It's half time of the LSU-Georgia Tech game (if you can call it a game) and unless the color on my TV is misrepresenting things, Lou Holtz is wearing an ecru shirt with a charcoal suit. It looks good.

Cruiser


----------



## cosmotoast (Oct 11, 2008)

*IMHO*

I always wear white with a black,charcoal,or grey sportcoat.
I always wear ecru with a brown,olive, or blue sportcoat.
I can not say why, it is just pleasing to my eye.
Cosmo :drunken_smilie:


----------



## Adenauer (Dec 7, 2008)

I think we're talking about a few different things here. Looking sharp on you: I don't have any doubt, ecru will work better than white on some complexions.
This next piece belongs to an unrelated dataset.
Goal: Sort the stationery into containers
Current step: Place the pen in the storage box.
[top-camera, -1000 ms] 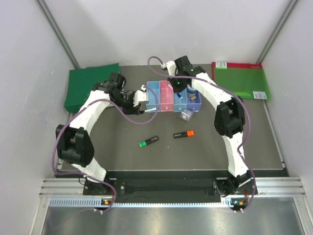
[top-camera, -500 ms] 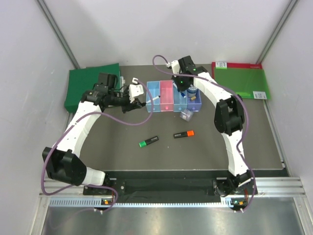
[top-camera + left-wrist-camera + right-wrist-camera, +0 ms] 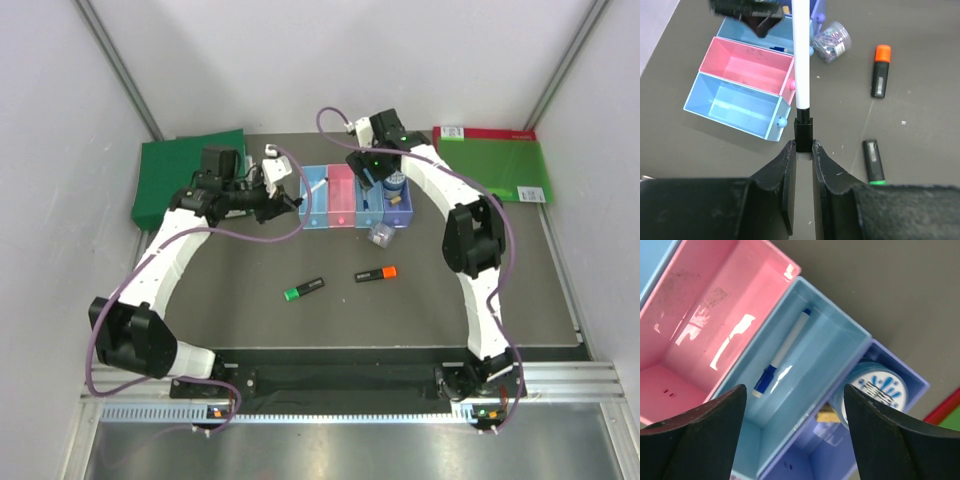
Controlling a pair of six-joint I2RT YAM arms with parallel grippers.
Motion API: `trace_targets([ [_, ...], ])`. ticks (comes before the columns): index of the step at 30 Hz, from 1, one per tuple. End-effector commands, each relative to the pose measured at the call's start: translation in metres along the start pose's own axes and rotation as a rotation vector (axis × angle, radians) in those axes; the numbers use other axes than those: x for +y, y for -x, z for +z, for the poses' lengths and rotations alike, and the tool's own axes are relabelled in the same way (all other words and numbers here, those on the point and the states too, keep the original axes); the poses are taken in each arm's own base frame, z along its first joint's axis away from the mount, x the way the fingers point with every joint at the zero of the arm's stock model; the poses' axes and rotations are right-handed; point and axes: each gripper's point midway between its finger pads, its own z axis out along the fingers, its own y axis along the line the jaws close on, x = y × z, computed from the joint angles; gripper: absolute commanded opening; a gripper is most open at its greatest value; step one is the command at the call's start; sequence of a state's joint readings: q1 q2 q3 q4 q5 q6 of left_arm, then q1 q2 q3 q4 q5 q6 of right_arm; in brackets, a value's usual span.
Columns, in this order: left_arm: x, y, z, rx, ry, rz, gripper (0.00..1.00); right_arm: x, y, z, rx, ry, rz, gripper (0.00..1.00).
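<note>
My left gripper (image 3: 803,146) is shut on the black end of the black-white marker (image 3: 801,60), held above the near edge of the containers (image 3: 314,196). Below it lie the first light blue tray (image 3: 735,105) and the pink tray (image 3: 747,65), both bare inside. My right gripper (image 3: 795,390) hangs open over the second light blue tray (image 3: 815,370), where the blue-white pen (image 3: 785,352) lies loose. The round tin (image 3: 880,387) and tan block (image 3: 827,416) sit in the purple-blue tray. The clip box (image 3: 831,37), orange-capped highlighter (image 3: 881,72) and green-capped highlighter (image 3: 872,162) lie on the table.
A green folder (image 3: 185,170) lies at the back left and a green red-edged board (image 3: 490,162) at the back right. The two highlighters (image 3: 303,289) (image 3: 376,273) lie mid-table in front of the trays, with the clip box (image 3: 380,235) against the trays' front.
My right gripper has opened and the blue-white pen now lies in the second light blue tray. My left arm has swung out to the left, still holding the marker by the first tray.
</note>
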State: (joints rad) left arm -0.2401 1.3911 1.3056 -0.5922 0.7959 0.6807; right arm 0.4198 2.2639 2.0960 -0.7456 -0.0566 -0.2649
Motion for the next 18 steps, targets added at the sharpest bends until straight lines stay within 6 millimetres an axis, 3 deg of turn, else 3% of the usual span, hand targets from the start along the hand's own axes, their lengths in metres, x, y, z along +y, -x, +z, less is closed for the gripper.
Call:
trace_targets([
  [1, 0.009, 0.014, 0.021, -0.092, 0.029, -0.127, 0.00, -0.037, 0.057, -0.098, -0.212, -0.112, 0.036, 0.78],
  [4, 0.012, 0.017, 0.043, -0.111, 0.005, -0.202, 0.00, -0.056, 0.053, -0.133, -0.241, -0.170, 0.076, 0.79],
  [5, 0.012, 0.011, 0.055, -0.101, -0.014, -0.238, 0.00, -0.068, 0.042, -0.136, -0.220, -0.206, 0.097, 0.79],
  [7, 0.014, 0.023, 0.072, -0.126, -0.025, -0.287, 0.00, -0.082, 0.043, -0.163, -0.266, -0.254, 0.115, 0.79],
  [8, 0.016, 0.015, 0.087, -0.111, -0.040, -0.332, 0.00, -0.092, 0.035, -0.168, -0.259, -0.281, 0.130, 0.79],
  [11, 0.025, 0.036, 0.116, -0.158, -0.073, -0.426, 0.00, -0.110, 0.033, -0.201, -0.294, -0.346, 0.133, 0.79],
  [13, 0.025, 0.037, 0.142, -0.161, -0.106, -0.516, 0.00, -0.117, 0.030, -0.210, -0.294, -0.364, 0.141, 0.79],
  [15, 0.030, 0.056, 0.156, -0.201, -0.118, -0.584, 0.00, -0.122, 0.026, -0.223, -0.302, -0.381, 0.154, 0.80],
  [16, 0.038, 0.051, 0.170, -0.207, -0.107, -0.624, 0.00, -0.122, 0.020, -0.224, -0.293, -0.381, 0.159, 0.80],
  [18, 0.054, 0.068, 0.182, -0.257, -0.089, -0.679, 0.00, -0.123, 0.015, -0.234, -0.303, -0.394, 0.170, 0.80],
])
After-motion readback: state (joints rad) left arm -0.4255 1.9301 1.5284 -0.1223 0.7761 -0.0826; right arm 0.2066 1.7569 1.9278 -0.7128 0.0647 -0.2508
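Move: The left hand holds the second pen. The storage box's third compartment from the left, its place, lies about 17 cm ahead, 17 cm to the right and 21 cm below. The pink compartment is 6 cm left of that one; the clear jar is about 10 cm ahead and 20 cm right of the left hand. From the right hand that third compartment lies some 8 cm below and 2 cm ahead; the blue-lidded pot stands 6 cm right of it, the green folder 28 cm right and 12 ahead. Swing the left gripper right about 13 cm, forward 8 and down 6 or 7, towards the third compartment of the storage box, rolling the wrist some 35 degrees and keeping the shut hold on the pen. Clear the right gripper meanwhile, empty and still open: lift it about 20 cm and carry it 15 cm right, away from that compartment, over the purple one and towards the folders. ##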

Going well w/ an outfit: no doubt, there are some colors and shades of neutrals it complements much better than others. Place in the trad closet: here I can only venture an opinion, which I wouldn't be surprised to be wrong, that ecru is on the margin, not un-tradly, like fuchsia or green, but not really part of the tradition like pink, blue, white, red u-stripe, or even yellow. Then again, BB sells ecru in oxford cloth, and that's got to count for something. What about J Press? 

I remember people being made fun of for wearing ecru, being told they looked "so 70s". 

Sorry for the odd tone to this post, as if I am assuming the pose of an umpire. Can anyone guess what I do for a living? :teacha:


----------